Popularity Climbing Overlooked For Years, Mount Adams Comes Into Its Own As Outdoor Playground
It’s the misnamed mountain, the misrepresented giant.
Until the last decade or so, Mount Adams arguably has been the least known of the Cascade Range’s lofty peaks.
Situated on federally designated wilderness and Indian nation lands southwest of Yakima, the 12,276-foot mountain - the second-highest in the Pacific Northwest - cannot be seen from Western Washington or Western Oregon.
Compared to its more popular cousins Rainier, St. Helens and Hood Adams’ trails and wildflower fields have been far less traveled as a result. But that’s changing as an increasing number of hikers and campers discover its easy climb and pristine wilderness.
The U.S. Forest Service estimates that more than 400 people may climb the mountain’s southern route on a sunny, summer weekend day. Over 6,000 people scaled the peak last year.
“It really is the overlooked mountain, but it shouldn’t be,” said climber Darryl Lloyd of Glenwood, Wash.
Photo books of the Washington mountains have sometimes miscaptioned Mount Adams. “When they show St. Helens with Adams in the background, it will be called Rainier,” Lloyd said.
But misrepresentation has long been part of the mountain’s history.
When explorers Lewis and Clark spotted the sloping, snow-covered volcano in 1805, they called it “perhaps the highest pinnacle in America.” However, they mistook it for Mount St. Helens, which already had been documented by Gen. George Vancouver.
It was hit-and-miss even for cartographers.
Hall J. Kelley, an Oregon enthusiast, envisioned a “Presidents Range” in the 1830s, in which all of the Cascades’ peaks would be named after U.S. presidents. He intended Mount St. Helens to bear the name of John Adams, the nation’s second president.
But his mapper placed the name too far east, renaming the mountain then called Pahto by the Yakama Indians. The name Adams eventually stuck and Gov. Isaac Stevens officially added it to the state map in 1853, when railroad surveyors finally documented its location.
Lore has several stories of how Mount Adams came to be.
One version, taken from John Williams’ 1912 book, “The Guardians of the Columbia,” has two Indian chiefs, one from what is now Washington and the other from Oregon, falling in love with the same woman - a beautiful maiden named Loowit.
When Loowit couldn’t decide which chief to give her love to, the men went to war.

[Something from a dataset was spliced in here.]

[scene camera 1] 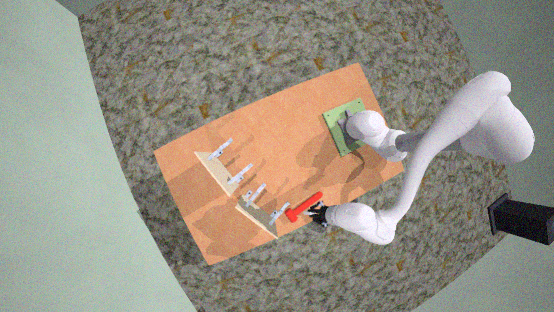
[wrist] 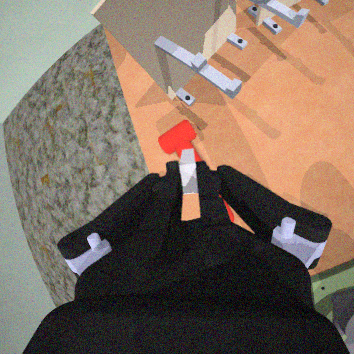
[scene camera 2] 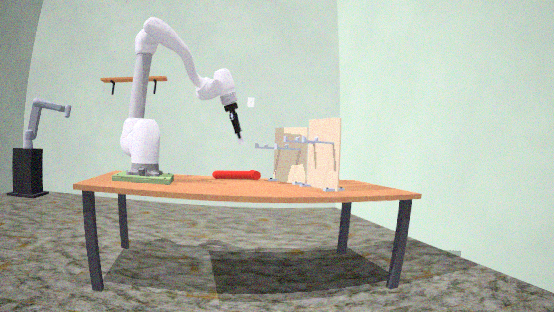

The chief of the gods, Tyhee Saghalie, was angered at their battle and killed all three.
However, he decided that they had been beautiful in life and therefore they should all be beautiful in death. So he turned them into three snow peaks - the Guardians of the Columbia. One chief, Wiyeast, became Mount Hood, the other, Klickitat, became Mount Adams and Loowit became Mount St. Helens.
Detailed geologic studies on the mountain have been conducted only recently because of the volcano peak’s quiet nature and remote location, according to a report published this year by the U.S. Geological Survey.
The report said Adams hasn’t erupted for 1,000 years, and even if it did, it wouldn’t be as spectacular as Mount St. Helens in 1980.
Ash clouds probably wouldn’t shoot skyward. Instead, avalanches and debris flows likely would move down into towns, forests and rivers below, the report said.
At the 210-acre summit plateau, Mount Adams offers views of Rainier to the west, St. Helens to the southwest and Hood to the south.
“I love the mountain,” Lloyd said. “I’m a photographer now, and I’ve developed a reverence for the place because it’s so fabulously beautiful and it has such a variety in features and scenery,” “There’s so much to this mountain. You couldn’t possibly know it completely.”
For novice climbers, the southern route to the top is a relatively easy climb that does not require any rope, although rangers warn that white-out blizzards, avalanches and falls can occur at any time.
It takes about eight hours to hike from Cold Springs Campground at the base to the summit.
“It’s probably the easiest volcano peak except for St. Helens for nontechnical climbing,” said Mary Bean, wilderness program manager with the Mount Adams Ranger District.
“It has an inherent potential for risk,” she said. “It’s an elevation gain from 2,000 to 12,000 feet. You’re talking about a 10,000-foot elevation gain, and in certain conditions that could kill you.
“There’s some people, heaven knows how they survive. We have people coming down from the mountain in tennis shoes and with no extra water.”
Although Mount Adams doesn’t get nearly as many visitors as Mount Rainier National Park - which tops out at about 2 million visitors every year - Forest Service officials are worried about the usage increase.
Rangers have counted more than 260 campsites on the southern route alone, Bean said. The Forest Service believes the climbing numbers and the environmental damage will continue to increase if measures aren’t taken.
That’s why the agency is planning to limit the number of people climbing and create a $15 fee to pay for repairs and maintenance.
Rangers have also canceled an annual Mount Adams climb started by the Greater Yakima Chamber of Commerce in 1966. The group gathering was considered detrimental to the fragile alpine wilderness.